Asteranthe asterias
- Conservation status: Near Threatened (IUCN 3.1)

Scientific classification
- Kingdom: Plantae
- Clade: Embryophytes
- Clade: Tracheophytes
- Clade: Spermatophytes
- Clade: Angiosperms
- Clade: Magnoliids
- Order: Magnoliales
- Family: Annonaceae
- Genus: Asteranthe
- Species: A. asterias
- Binomial name: Asteranthe asterias (S. Moore) Engl. & Diels
- Synonyms: Asteranthe trollii Diels Asteranthopsis asterias (S.Moore) Pilg. Uvaria asterias S.Moore

= Asteranthe asterias =

- Genus: Asteranthe
- Species: asterias
- Authority: (S. Moore) Engl. & Diels
- Conservation status: NT
- Synonyms: Asteranthe trollii Diels, Asteranthopsis asterias (S.Moore) Pilg., Uvaria asterias S.Moore

Species of plant

 Asteranthe asterias is a species of plant in the family Annonaceae. It is native to Kenya and Tanzania. Spencer Le Marchant Moore, the English botanist who first formally described the species using the basionym Uvaria asterias, did not explicitly explain the epithet, but was likely referencing the star-like appearance of its flower's petals.

==Description==
It is a tree reaching 1.5 to 8 meters in height. Its young branches are covered in dense grey or rust colored hairs. Its mature branches are hairless and have lenticels. Its oval to oblong leaves are 4-16.5 by 2-6 centimeters and come to a tapering point at their tips. The leaves are hairless and sometimes shiny on their upper surface, while their lower surface is densely hairy when young, but when mature hairless. Its petioles are 2-7 millimeters long. Its fragrant, hermaphroditic flowers are on 3-8 millimeter long pedicels that have oval, hairy bracteoles that are 2.5-4 by 1-1.5 millimeters. Its sepals are 0.6-1.2 by 4-7 millimeters, covered in dense rust colored hairs, and come to a tapered point at their tip. Its flowers have 6 petals. The petals are green when young, turning to a cream-color with deep purple highlights extending from their thick bases. The petals are 2.5-6 by 0.7-1.5 centimeters and taper to a sharp point at their tip. The petals are dense with silky hairs on the outer surface of their base, but less so at their apex. Its stamens are 1.5-2.5 millimeters long. Its flowers have 10-22 green, oblong, densely hairy carpels that are 2-2.5 millimeters long. Its carpels have around 10 ovules. Its fruit are 2-4 by 0.8-1 centimeters and covered in dense, brown, velvety hairs. Its yellow to brown seeds are 7-8 by 4-5 millimeters.

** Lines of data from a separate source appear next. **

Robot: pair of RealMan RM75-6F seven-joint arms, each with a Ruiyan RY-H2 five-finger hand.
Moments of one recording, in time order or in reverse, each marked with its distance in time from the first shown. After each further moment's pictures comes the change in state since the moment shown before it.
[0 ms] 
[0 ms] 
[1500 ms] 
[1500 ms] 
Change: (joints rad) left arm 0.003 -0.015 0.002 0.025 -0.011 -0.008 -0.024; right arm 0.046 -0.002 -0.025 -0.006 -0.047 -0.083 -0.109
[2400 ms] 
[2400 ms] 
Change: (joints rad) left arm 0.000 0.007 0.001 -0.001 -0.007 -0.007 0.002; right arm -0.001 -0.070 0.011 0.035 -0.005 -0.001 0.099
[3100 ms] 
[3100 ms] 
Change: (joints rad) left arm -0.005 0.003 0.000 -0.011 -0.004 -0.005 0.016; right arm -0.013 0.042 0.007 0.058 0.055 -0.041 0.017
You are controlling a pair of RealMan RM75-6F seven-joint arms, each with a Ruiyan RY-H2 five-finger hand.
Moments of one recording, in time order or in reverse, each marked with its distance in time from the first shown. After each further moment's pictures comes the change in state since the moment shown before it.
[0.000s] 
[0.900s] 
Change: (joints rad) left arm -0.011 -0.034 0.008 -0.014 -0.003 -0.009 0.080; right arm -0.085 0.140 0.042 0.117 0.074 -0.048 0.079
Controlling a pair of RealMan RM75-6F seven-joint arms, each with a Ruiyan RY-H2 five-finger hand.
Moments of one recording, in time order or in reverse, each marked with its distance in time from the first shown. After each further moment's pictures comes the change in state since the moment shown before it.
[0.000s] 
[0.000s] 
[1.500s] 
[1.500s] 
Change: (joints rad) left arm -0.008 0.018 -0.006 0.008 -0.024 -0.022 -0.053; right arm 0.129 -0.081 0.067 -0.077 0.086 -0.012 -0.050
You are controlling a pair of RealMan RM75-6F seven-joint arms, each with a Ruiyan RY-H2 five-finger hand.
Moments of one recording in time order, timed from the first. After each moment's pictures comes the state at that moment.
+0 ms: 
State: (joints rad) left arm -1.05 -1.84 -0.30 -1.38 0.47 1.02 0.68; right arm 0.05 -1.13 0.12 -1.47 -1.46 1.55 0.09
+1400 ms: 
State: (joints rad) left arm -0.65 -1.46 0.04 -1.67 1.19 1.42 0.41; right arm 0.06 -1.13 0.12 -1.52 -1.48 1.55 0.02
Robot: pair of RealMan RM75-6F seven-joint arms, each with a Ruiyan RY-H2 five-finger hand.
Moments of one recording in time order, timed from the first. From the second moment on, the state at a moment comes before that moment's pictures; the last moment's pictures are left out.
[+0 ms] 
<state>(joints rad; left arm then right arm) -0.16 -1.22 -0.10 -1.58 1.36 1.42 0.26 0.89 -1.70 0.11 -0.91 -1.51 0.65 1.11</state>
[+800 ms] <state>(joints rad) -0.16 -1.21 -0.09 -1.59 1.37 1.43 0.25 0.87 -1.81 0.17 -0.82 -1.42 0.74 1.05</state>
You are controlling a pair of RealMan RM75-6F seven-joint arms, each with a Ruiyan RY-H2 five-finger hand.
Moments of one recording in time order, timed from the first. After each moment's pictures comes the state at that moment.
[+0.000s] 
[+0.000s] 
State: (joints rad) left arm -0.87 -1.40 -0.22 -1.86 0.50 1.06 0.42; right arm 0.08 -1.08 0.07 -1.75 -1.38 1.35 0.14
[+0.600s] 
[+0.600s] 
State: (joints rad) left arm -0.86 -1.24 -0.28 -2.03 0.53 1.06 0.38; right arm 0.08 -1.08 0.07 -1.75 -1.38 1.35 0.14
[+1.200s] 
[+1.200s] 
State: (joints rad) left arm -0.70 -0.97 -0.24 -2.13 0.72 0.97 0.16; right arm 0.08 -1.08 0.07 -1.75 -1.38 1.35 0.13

===Reproductive biology===
Its pollen is shed as permanent tetrads.

===Distribution and habitat===
It has been observed growing in coastal areas at elevations of 10 meters.

===Uses===
Bioactive molecules extracted from the bark of the stems and roots have been reported to have antiplasmodial and antitrypanosomal activities.